Causality-oriented robustness: exploiting general noise interventions
Xinwei Shen, Peter Bühlmann, Armeen Taeb
TL;DR
This work addresses prediction under distribution shifts by introducing Distributional Robustness via Invariant Gradients (DRIG), a causality-oriented robustness framework. DRIG regularizes ERM to align gradient behavior across environments, interpolating between in-distribution performance and causal robustness, and generalizing anchor regression to arbitrary noise interventions. The authors provide theoretical guarantees in linear SCMs, connect DRIG to causal parameters, and extend it with semi-supervised variants DRIG-A and DRIG-A+ for adapting to target distributions.

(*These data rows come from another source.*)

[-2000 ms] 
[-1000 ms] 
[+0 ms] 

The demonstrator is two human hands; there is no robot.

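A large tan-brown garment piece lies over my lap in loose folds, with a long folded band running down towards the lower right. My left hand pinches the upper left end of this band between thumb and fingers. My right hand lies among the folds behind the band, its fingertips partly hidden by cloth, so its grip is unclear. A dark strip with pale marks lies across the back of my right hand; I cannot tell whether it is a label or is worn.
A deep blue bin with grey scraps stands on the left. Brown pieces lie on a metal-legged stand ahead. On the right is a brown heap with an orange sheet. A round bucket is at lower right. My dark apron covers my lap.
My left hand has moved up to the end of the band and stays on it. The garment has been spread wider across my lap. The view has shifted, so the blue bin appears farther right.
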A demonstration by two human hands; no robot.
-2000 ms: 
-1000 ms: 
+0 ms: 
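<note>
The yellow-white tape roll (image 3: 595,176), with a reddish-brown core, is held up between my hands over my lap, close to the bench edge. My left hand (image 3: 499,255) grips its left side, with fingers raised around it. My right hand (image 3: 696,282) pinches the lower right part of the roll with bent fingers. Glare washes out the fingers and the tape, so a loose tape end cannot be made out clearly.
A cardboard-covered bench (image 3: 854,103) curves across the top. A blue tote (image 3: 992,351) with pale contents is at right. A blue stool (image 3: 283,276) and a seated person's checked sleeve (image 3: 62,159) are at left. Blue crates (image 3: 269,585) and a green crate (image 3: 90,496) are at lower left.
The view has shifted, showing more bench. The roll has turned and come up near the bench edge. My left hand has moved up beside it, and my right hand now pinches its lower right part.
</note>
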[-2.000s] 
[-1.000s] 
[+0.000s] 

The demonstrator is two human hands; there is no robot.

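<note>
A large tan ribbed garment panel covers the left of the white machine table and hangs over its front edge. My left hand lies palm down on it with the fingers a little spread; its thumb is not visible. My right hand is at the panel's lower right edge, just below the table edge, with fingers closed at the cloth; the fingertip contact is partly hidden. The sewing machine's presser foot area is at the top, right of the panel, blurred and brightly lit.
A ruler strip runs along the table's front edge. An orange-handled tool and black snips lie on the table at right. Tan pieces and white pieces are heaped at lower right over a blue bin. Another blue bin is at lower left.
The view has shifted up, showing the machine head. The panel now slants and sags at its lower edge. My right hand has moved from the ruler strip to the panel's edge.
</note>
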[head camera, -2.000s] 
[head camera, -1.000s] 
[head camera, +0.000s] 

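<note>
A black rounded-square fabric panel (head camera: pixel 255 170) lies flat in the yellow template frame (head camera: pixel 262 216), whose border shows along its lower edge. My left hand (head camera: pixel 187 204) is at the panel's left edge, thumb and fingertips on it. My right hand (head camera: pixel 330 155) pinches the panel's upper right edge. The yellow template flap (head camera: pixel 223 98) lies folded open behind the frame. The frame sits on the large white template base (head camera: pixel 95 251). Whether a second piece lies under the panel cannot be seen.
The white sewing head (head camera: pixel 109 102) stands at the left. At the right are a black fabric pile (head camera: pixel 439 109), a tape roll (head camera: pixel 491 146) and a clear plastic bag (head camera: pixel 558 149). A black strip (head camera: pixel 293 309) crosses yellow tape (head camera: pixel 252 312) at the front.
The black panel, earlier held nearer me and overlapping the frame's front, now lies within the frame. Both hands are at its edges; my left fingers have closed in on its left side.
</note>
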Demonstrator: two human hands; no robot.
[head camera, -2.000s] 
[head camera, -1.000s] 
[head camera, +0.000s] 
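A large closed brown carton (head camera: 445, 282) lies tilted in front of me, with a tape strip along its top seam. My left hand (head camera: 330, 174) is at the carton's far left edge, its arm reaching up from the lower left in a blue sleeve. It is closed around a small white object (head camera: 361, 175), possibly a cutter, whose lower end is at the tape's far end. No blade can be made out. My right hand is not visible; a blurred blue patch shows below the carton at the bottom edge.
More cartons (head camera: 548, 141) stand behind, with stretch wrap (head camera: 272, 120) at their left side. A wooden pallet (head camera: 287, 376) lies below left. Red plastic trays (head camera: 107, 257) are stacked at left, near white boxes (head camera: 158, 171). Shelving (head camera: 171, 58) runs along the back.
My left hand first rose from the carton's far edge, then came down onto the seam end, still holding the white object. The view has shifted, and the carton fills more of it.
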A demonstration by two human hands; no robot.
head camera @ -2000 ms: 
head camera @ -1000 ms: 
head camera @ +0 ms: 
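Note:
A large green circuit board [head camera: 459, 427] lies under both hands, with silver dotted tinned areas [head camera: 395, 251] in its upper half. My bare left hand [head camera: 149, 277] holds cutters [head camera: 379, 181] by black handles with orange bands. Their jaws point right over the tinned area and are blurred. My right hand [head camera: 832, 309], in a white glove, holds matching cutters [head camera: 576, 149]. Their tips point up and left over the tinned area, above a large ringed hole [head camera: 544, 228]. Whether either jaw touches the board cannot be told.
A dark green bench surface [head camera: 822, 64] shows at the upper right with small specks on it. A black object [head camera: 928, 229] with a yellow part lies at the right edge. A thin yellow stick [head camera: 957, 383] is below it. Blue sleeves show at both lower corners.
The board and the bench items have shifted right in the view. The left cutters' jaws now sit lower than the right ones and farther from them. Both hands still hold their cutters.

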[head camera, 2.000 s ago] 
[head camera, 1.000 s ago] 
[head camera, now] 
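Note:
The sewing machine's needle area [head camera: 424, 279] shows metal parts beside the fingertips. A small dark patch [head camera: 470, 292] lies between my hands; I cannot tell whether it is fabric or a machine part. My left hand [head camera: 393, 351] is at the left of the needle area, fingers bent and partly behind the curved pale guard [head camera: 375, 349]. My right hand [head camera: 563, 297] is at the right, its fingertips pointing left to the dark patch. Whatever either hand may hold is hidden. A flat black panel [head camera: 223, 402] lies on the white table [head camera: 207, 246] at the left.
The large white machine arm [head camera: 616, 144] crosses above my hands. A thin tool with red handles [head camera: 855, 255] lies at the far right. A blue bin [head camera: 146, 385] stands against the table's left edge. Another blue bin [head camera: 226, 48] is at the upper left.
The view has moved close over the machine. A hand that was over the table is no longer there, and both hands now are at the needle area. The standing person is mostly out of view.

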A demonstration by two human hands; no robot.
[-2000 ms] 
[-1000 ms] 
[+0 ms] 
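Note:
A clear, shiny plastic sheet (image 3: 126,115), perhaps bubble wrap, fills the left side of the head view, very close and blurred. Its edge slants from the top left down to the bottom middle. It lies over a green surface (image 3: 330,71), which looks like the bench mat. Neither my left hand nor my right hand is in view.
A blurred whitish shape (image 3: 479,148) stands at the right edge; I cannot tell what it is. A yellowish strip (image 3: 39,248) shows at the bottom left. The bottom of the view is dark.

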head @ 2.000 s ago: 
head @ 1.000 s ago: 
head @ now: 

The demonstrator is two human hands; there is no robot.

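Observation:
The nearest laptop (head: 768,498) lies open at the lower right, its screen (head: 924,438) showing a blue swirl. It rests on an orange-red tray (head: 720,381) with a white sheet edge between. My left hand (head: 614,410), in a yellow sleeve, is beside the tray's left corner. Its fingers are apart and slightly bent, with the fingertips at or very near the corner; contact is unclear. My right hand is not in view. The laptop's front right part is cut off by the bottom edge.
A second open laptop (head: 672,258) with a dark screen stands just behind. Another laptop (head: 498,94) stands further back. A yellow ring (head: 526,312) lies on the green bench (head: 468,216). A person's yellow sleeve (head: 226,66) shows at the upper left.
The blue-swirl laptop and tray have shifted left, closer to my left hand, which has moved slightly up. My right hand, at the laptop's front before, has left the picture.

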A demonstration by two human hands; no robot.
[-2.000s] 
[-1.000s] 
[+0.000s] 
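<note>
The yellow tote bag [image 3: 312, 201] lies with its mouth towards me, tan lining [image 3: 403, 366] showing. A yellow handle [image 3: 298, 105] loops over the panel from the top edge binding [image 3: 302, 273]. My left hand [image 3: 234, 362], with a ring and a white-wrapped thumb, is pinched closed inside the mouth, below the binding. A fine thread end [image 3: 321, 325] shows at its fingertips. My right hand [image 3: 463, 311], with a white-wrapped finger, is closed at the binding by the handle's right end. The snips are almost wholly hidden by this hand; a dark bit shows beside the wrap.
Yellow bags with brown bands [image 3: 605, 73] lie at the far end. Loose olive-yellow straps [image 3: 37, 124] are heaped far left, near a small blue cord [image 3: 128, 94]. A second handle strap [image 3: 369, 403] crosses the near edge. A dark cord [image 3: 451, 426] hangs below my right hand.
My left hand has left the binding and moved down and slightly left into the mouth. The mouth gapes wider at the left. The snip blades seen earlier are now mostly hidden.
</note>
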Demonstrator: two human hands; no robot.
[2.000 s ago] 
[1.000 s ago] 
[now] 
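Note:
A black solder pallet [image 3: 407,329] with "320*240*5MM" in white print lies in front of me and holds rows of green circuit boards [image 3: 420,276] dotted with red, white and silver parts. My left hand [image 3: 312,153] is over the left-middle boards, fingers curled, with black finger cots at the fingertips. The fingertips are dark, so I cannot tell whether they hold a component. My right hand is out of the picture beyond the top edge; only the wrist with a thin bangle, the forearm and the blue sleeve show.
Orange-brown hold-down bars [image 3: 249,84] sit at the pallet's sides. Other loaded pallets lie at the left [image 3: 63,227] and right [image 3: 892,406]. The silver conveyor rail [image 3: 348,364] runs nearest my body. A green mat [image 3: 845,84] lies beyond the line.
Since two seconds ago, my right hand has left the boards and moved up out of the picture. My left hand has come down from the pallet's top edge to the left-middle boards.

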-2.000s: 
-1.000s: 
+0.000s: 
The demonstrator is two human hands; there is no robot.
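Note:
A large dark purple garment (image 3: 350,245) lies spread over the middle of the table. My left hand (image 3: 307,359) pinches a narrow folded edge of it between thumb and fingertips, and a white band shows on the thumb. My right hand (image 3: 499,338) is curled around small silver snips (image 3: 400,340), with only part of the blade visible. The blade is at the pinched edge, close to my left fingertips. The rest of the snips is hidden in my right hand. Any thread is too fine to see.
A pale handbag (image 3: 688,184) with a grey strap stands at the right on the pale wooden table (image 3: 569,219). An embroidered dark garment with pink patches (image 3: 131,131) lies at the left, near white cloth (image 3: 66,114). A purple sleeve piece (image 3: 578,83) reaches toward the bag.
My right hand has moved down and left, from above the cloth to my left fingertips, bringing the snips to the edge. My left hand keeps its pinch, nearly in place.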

They validate the approach on synthetic data, single-cell perturbation data, and ICU health records, demonstrating improved worst-case robustness and practical applicability. The results highlight a trade-off between predictive accuracy and causality, with DRIG offering a tunable, data-driven path toward robust, real-world predictions.
Abstract
Since distribution shifts are common in real-world applications, there is a pressing need to develop prediction models that are robust against such shifts. Existing frameworks, such as empirical risk minimization or distributionally robust optimization, either lack generalizability for unseen distributions or rely on postulated distance measures. Alternatively, causality offers a data-driven and structural perspective to robust predictions. However, the assumptions necessary for causal inference can be overly stringent, and the robustness offered by such causal models often lacks flexibility. In this paper, we focus on causality-oriented robustness and propose Distributional Robustness via Invariant Gradients (DRIG), a method that exploits general noise interventions in training data for robust predictions against unseen interventions, and naturally interpolates between in-distribution prediction and causality. In a linear setting, we prove that DRIG yields predictions that are robust among a data-dependent class of distribution shifts. Furthermore, we show that our framework includes anchor regression as a special case, and that it yields prediction models that protect against more diverse perturbations. We establish finite-sample results and extend our approach to semi-supervised domain adaptation to further improve prediction performance. Finally, we empirically validate our methods on synthetic simulations and on single-cell and intensive health care datasets.